Choose how to handle speech (preview)

[This article is prerelease documentation and is subject to change.]

After you choose conversation control, voice agents need to make another decision: speech architecture.

Important

  • This is a preview feature.
  • Preview features aren’t meant for production use and might have restricted functionality. These features are subject to supplemental terms of use, and are available before an official release so that customers can get early access and provide feedback.

Pattern 1: Basic voice mode

Speech > Text > NLU/NLU+ > Classic orchestration > Speech

In this pattern, the caller's speech is transcribed first, then Copilot Studio dialog flows process the text. Finally, the text is converted back to speech.

Use this pattern when

  • You're using a fully classic, deterministic flow.

  • Cost minimization is critical.

  • You need a custom or neural voice.

  • You need fine-grained control over speech recognition.

  • You're working with DTMF-heavy flows.

Tradeoffs

  • Works with classic orchestration only.

  • Can't support hybrid or generative orchestration.

  • Supporting multilingual and mixed-language input takes more work. It requires language detection, language-specific prompts and grammar, Speech-to-Text (STT) locale setup, and fallback handling.

Important

Basic voice mode isn't just a "voice model choice." It fundamentally constrains orchestration.

Pattern 2: Streaming mode

Speech > AI model > Speech

A voice architecture in which a single language model processes audio end-to-end and natively handles audio input and output. There's no separate STT or Text-to-Speech (TTS) step. The model receives the caller's audio stream directly and returns a synthesized audio response in real time.

This architecture uses a tightly integrated, real-time model pipeline to deliver ultra-low latency, natural conversation flow, and simpler deployment.
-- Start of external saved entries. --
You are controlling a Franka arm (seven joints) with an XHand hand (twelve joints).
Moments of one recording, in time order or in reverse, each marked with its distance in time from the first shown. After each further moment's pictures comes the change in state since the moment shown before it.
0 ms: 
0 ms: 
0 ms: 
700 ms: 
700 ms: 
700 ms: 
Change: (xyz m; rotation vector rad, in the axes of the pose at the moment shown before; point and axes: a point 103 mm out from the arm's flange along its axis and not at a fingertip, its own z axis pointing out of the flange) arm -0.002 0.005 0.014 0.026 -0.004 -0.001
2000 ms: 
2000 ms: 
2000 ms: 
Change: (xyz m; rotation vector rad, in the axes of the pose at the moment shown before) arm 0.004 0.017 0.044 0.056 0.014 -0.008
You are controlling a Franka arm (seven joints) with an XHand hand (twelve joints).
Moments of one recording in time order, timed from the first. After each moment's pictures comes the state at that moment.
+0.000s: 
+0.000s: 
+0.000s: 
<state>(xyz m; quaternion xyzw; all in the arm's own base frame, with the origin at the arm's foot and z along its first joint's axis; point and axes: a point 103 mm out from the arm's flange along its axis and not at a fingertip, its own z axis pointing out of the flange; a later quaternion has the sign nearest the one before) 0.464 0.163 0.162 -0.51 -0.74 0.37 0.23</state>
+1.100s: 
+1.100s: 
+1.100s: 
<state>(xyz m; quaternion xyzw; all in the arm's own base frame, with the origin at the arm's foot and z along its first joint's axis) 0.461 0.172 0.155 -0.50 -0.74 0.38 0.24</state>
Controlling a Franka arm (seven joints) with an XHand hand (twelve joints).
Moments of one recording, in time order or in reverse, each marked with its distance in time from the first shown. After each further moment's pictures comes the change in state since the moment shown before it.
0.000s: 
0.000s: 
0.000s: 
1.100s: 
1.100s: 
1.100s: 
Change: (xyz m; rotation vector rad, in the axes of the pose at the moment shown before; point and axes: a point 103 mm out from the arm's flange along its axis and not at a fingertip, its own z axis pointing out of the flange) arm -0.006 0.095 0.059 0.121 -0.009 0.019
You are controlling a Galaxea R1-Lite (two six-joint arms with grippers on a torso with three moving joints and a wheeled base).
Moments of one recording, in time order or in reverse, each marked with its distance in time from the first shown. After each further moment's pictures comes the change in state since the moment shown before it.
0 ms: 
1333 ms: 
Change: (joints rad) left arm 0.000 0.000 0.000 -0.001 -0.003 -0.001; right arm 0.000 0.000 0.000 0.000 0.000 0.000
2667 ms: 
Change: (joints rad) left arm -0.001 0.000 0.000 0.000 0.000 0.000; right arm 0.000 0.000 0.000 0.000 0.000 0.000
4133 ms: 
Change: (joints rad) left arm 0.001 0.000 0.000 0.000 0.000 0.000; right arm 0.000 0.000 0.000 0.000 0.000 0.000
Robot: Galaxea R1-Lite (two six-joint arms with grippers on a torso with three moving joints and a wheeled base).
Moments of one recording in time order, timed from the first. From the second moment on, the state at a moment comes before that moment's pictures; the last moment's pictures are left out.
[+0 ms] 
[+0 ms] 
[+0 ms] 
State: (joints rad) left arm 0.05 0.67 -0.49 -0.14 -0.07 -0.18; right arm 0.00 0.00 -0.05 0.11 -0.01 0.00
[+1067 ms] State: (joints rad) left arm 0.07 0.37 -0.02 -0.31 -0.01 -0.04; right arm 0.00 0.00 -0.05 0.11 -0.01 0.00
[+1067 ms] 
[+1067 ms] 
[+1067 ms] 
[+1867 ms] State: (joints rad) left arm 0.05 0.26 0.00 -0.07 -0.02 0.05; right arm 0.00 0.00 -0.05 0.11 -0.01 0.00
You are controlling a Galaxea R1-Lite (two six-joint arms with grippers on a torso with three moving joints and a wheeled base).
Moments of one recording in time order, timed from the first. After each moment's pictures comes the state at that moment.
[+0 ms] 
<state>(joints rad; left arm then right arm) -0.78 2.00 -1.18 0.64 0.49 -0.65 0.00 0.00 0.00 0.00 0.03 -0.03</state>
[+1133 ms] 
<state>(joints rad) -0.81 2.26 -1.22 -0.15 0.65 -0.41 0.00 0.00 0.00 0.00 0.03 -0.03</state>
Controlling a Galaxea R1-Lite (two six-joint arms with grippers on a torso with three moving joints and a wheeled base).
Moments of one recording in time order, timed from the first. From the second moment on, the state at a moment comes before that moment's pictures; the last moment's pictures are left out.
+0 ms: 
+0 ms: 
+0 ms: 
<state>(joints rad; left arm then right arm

This approach works best when speed and natural conversation are top priorities, such as high-volume customer interactions in well-supported languages and regions. This approach has a limited number of available voices and limited customization options.

Key benefit: Ultra-low latency, natural conversational turn-taking.

Use this pattern when

  • Conversational naturalness and enhanced prosody are a top priority.

  • The business wants a premium conversational experience.

  • Superior handling of multilingual and mixed‑language input is required, including seamless language switching.

  • Contextual understanding matters (tone, intent, and conversational nuance), reducing reliance on explicit translation layers.

  • Low-latency, real-time responsiveness is essential to the experience.

  • The team is ready to invest in testing, tuning, evaluation, and guardrails.

Tradeoffs

  • Fewer customization points.

  • Limited voice options.

  • Strong dependency on prompt quality.

  • Pricing and model choice matter more.

  • The real-time speech model limits reasoning depth. It also gives you less flexibility to use higher-capacity text language model orchestration or specialized agents for complex reasoning.

  • Reasoning depth with the real-time speech model is relatively lower than with text language model orchestration, as the latter gives you the flexibility to use the strongest model available when needed.